Lime Village is safe at the moment from a growing wildfire. Across the river, hotshot crews are setting burnout fires and working to protect structures belonging to residents. At 78 thousand acres, the fire is still expanding.
Flames reached as high as 20 feet Wednesday as the fire stretched north. It burned 40 thousand acres in a 24 hour period. To the south, it reached as close as 3 and half miles from the Stony River where Lime Village sits on the opposite side. Fire officials don’t expect the fire to jump the river. Over the past couple days, crews have set burnout fires that have already burned a 1 mile perimeter from the river going north. Francis Mitchell is a Public Information officer with the division of Forestry in McGrath.
"They have been successful at this point at holding that line on the north side of the Stoney River, near Lime Village. It's not right there at this point, it's back from the river a ways because of the back burns. The village seems to be secure at this time," said Mitchell.
The state says 12 miles of fire line was established from airplane ignition, and hotshot crews added a quarter mile fire line by digging near the river. 51 fire crew members have been flown in protect the town, along with a few structures north of the river. 25 residents were in Lime Village at last check. One elder left the community this week, but the vast majority of people are staying in place to protect the community.
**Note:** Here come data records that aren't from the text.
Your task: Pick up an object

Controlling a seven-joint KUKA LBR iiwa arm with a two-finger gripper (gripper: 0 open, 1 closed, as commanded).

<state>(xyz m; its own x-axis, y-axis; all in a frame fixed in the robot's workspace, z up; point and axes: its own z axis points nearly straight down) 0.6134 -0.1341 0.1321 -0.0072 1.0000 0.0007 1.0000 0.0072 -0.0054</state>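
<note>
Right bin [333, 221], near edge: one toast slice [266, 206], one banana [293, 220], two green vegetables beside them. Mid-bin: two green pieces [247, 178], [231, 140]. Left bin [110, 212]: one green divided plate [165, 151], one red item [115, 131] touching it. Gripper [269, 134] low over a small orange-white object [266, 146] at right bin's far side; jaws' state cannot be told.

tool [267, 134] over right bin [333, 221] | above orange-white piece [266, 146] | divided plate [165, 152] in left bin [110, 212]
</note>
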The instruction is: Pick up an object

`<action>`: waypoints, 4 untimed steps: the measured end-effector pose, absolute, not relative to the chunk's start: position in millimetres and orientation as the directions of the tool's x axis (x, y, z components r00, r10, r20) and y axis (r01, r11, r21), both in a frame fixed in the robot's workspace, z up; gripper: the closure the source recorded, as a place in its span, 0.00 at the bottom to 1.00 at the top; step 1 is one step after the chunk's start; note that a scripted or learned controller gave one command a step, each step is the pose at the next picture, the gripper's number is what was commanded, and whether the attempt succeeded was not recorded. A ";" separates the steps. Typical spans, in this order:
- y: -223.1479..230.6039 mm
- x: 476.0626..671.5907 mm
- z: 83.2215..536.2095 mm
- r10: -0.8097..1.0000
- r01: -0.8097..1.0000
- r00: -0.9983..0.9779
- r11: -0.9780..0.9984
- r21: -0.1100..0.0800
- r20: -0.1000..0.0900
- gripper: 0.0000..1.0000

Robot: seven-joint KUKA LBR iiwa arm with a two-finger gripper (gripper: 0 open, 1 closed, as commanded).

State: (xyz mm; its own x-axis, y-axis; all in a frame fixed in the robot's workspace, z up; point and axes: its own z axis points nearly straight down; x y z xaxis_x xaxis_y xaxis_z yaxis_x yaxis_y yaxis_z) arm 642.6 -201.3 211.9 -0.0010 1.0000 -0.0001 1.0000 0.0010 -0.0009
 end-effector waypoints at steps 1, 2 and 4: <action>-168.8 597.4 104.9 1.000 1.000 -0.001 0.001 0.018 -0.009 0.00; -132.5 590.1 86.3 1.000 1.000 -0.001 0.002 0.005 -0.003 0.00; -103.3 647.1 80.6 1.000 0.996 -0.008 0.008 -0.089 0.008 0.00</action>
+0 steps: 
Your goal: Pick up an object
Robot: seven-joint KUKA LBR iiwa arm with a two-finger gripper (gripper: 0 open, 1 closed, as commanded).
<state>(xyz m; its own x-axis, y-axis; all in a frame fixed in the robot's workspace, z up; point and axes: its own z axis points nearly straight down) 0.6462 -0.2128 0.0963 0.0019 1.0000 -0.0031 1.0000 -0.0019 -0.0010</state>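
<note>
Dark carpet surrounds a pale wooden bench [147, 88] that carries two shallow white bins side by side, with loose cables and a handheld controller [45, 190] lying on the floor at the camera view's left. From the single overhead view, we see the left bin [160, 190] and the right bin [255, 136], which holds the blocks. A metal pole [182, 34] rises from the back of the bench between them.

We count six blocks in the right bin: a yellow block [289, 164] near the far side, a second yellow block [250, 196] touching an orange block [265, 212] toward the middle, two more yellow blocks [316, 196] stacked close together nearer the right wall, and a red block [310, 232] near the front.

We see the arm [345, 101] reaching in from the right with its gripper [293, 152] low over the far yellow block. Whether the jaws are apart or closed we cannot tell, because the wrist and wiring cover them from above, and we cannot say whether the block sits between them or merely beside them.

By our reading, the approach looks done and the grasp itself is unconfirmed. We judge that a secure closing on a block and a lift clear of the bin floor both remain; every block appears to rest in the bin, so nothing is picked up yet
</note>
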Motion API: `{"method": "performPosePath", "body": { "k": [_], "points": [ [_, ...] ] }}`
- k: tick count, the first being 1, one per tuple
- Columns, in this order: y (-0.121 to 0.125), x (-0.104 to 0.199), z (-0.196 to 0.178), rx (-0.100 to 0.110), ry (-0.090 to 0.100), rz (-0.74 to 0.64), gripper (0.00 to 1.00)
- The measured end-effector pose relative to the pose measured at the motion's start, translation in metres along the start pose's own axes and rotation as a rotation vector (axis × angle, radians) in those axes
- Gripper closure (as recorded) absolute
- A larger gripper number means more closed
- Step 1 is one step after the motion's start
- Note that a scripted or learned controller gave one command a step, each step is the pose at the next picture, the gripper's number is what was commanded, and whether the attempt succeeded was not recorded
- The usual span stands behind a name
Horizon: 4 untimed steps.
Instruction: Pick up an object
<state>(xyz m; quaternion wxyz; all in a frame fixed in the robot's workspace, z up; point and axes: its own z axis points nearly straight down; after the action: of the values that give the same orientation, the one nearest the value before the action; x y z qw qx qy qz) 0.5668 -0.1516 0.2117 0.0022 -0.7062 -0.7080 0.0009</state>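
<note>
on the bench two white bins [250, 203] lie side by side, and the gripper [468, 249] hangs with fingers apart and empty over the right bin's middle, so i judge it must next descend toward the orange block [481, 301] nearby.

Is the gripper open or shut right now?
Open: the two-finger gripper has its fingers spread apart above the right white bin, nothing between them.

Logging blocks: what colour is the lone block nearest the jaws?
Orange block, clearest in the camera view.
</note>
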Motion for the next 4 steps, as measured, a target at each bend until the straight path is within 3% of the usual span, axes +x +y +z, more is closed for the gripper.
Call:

"The fire is large fire, it is still burning to the north. Winds and other factors could make a change. At this point, there is a plan to keep a crew there to keep the fire contained north of the village," said Mitchell.
Southwest Alaska has enjoyed a small break from the unseasonably hot and dry weather, but at 78 thousand acres, the Lime Hills fire is not slowing down.
"There's no amount of rain predicted that's going to dampen that fire relative significantly. If the humidity rises, then the fire will not burn as intensely . There's no expectation that the fire is going to be out in the near future. It's so large and has been burning so aggressively," said Mitchell.
To the north, the fire jumped across the Swift River in several places Wednesday. Crews planned to continue burnout operations Thursday.